YOUR INSTRUCTIONS —
When the line containing "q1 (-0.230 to" appears in the data below, begin copying there and stop only after the line containing "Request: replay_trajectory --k".
[[ SOURCE INFORMATION, beginning ]]
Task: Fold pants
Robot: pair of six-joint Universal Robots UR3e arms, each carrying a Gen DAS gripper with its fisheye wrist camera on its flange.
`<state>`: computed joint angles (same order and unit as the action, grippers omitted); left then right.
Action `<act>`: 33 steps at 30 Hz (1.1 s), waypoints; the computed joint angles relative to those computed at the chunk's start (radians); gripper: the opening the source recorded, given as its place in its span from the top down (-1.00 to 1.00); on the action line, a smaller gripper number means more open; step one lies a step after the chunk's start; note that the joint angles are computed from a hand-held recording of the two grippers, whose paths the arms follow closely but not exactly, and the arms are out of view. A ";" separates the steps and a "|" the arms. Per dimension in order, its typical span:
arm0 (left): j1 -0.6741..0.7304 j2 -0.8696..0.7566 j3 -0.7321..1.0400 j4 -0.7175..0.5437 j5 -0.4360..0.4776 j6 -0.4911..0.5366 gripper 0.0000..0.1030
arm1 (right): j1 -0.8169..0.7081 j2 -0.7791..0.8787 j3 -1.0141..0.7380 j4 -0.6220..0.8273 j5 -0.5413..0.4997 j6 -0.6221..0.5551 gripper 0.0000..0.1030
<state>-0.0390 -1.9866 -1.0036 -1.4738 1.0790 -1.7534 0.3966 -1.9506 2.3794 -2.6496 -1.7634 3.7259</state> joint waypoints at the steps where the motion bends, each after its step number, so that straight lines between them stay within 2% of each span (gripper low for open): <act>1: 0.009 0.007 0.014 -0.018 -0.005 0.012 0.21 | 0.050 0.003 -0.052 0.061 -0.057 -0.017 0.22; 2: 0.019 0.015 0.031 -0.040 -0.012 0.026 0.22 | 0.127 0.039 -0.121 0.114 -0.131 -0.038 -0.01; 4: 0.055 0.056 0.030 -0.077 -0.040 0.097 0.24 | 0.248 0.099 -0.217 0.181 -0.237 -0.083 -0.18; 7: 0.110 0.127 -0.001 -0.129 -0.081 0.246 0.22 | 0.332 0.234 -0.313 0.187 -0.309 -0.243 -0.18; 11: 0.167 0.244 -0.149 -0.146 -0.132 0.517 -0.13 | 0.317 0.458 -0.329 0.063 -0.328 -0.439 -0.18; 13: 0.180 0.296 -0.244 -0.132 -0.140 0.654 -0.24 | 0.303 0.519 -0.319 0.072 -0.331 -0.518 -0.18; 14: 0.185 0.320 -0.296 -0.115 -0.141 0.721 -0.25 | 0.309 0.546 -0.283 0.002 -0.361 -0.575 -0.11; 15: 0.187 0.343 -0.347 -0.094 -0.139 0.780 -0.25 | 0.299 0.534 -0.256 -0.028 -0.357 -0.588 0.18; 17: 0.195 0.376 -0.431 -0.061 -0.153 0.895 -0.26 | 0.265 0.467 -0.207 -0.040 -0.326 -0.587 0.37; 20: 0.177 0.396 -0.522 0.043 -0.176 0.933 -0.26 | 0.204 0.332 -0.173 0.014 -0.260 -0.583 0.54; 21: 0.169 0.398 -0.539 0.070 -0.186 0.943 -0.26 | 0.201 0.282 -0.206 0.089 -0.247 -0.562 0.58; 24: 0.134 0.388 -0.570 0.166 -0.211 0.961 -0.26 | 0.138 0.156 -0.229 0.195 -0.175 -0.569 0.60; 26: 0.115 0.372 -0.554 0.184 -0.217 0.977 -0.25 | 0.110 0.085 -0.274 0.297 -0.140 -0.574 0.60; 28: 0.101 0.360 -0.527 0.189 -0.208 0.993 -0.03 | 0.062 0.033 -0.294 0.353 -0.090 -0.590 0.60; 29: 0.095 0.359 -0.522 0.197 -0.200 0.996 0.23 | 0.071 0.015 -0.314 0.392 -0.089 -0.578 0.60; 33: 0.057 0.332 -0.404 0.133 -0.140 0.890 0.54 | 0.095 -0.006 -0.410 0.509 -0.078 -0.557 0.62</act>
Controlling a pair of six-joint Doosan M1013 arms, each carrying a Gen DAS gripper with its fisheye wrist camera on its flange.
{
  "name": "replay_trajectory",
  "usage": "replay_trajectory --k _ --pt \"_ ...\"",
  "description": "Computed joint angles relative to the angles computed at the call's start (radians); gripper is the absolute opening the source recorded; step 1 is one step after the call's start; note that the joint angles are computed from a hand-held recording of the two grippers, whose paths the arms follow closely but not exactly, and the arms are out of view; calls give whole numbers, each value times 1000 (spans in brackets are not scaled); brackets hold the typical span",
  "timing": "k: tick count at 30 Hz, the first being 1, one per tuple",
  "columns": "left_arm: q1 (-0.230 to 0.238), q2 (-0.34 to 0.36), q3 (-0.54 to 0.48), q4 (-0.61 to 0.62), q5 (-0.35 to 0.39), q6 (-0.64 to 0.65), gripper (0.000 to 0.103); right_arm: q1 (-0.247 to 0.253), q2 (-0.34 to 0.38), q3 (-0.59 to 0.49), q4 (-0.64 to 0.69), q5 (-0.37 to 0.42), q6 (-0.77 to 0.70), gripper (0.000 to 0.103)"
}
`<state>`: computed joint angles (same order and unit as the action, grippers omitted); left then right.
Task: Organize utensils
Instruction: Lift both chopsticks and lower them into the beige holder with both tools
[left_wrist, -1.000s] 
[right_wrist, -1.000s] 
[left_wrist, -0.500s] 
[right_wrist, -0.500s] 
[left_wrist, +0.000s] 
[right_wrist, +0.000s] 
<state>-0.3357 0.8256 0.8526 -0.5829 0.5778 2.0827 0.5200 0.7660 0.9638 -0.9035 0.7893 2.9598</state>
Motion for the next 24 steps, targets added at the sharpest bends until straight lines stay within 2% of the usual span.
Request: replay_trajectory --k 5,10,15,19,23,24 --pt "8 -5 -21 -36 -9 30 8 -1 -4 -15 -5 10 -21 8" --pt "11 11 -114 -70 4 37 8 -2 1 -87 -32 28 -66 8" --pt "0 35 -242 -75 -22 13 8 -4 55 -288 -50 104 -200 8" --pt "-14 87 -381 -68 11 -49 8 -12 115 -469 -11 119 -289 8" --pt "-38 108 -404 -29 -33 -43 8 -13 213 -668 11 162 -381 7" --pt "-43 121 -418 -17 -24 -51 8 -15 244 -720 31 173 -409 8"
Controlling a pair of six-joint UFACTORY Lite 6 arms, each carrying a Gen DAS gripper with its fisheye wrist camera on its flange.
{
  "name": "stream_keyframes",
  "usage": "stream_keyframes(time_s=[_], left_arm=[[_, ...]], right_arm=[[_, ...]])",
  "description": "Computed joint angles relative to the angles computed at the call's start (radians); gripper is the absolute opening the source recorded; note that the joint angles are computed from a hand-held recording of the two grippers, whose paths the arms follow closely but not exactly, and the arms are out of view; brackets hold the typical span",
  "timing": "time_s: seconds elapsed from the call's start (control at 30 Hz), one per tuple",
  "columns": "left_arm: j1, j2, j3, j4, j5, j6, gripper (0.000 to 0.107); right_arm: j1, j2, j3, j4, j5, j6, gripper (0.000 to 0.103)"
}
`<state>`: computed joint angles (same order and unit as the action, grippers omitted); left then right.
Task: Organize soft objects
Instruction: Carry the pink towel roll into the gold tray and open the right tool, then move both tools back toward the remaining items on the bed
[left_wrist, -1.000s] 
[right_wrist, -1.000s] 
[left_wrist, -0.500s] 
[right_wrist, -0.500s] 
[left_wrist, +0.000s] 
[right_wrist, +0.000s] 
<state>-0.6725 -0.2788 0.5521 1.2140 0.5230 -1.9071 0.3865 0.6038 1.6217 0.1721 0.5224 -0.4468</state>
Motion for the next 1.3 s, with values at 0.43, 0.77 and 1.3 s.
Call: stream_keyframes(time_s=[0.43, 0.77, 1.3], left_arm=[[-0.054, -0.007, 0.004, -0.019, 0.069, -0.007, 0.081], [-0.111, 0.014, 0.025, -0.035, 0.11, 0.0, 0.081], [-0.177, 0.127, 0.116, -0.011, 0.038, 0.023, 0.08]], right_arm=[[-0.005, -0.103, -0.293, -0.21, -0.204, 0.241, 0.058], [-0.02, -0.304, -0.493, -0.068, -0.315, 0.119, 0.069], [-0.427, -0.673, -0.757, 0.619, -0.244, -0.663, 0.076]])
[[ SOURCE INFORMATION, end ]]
YOUR RESPONSE —
  "columns": "left_arm: q1 (-0.230 to 0.238), q2 (-0.34 to 0.36), q3 (-0.54 to 0.48), q4 (-0.61 to 0.62), q5 (-0.35 to 0.39), q6 (-0.64 to 0.65), gripper (0.000 to 0.103); right_arm: q1 (-0.247 to 0.253), q2 (-0.34 to 0.38), q3 (-0.59 to 0.49), q4 (-0.64 to 0.69), q5 (-0.37 to 0.42), q6 (-0.77 to 0.70), gripper (0.000 to 0.103)"
}
`<state>`: computed joint angles (same order and unit as the action, grippers omitted); left then right.
Task: Organize utensils
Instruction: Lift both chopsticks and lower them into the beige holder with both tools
[left_wrist, -1.000s] 
[right_wrist, -1.000s] 
[left_wrist, -0.500s] 
[right_wrist, -0.500s] 
[left_wrist, +0.000s] 
[right_wrist, +0.000s] 
<state>-0.3357 0.8256 0.8526 -0.5829 0.5778 2.0827 0.5200 0.7660 0.9638 -0.9035 0.7893 2.9598</state>
Motion for the next 24 steps, targets added at the sharpest bends until straight lines stay within 2% of the usual span.
Request: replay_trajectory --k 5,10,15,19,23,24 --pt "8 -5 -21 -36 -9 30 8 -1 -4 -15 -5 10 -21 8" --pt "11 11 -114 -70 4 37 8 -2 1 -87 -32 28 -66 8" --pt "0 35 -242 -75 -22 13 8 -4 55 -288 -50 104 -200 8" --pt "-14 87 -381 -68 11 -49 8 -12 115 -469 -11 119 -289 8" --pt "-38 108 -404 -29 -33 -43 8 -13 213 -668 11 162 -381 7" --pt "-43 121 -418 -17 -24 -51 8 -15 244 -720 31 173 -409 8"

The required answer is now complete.